EXERCISE DETAILS: Within the material below, how many lines carry the word "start"? Only that number is wanted.

PROVIDED DATA:
________________________________________

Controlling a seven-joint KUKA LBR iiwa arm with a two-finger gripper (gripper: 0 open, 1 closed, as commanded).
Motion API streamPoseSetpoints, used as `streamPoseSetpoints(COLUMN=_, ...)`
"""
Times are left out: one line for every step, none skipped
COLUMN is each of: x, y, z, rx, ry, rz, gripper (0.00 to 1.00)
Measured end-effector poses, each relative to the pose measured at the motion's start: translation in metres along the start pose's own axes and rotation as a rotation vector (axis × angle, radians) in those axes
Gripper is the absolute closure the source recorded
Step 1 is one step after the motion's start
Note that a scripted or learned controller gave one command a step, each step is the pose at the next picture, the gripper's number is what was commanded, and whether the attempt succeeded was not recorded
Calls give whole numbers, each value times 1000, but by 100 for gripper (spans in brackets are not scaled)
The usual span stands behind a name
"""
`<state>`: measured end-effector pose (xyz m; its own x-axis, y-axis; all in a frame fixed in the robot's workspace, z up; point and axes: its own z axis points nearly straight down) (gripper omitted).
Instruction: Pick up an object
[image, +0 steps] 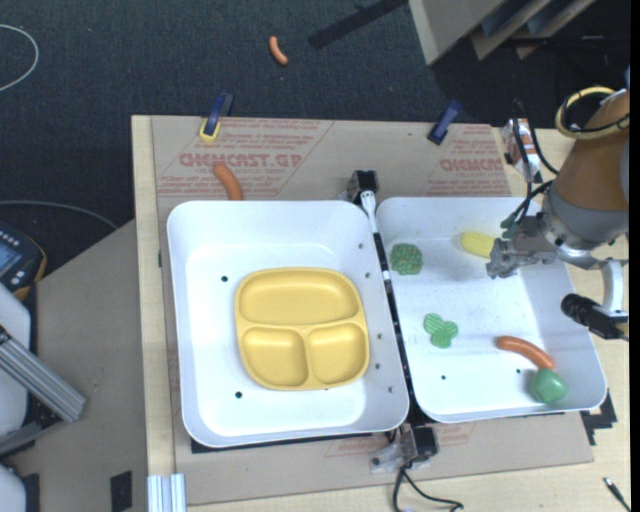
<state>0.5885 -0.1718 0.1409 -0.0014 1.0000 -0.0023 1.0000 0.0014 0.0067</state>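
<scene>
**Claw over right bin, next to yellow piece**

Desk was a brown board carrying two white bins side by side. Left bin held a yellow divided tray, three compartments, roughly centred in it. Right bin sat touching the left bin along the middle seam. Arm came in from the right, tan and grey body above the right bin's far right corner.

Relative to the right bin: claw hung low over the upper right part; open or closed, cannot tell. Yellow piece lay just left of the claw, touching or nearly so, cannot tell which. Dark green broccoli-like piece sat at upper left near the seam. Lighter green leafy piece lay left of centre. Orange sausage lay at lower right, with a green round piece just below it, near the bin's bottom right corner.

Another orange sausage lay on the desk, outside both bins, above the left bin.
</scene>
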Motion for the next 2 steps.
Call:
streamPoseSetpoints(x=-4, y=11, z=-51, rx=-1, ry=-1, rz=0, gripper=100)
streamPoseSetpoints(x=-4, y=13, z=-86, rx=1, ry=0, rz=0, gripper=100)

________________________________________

ANSWER FOR THE TASK: 2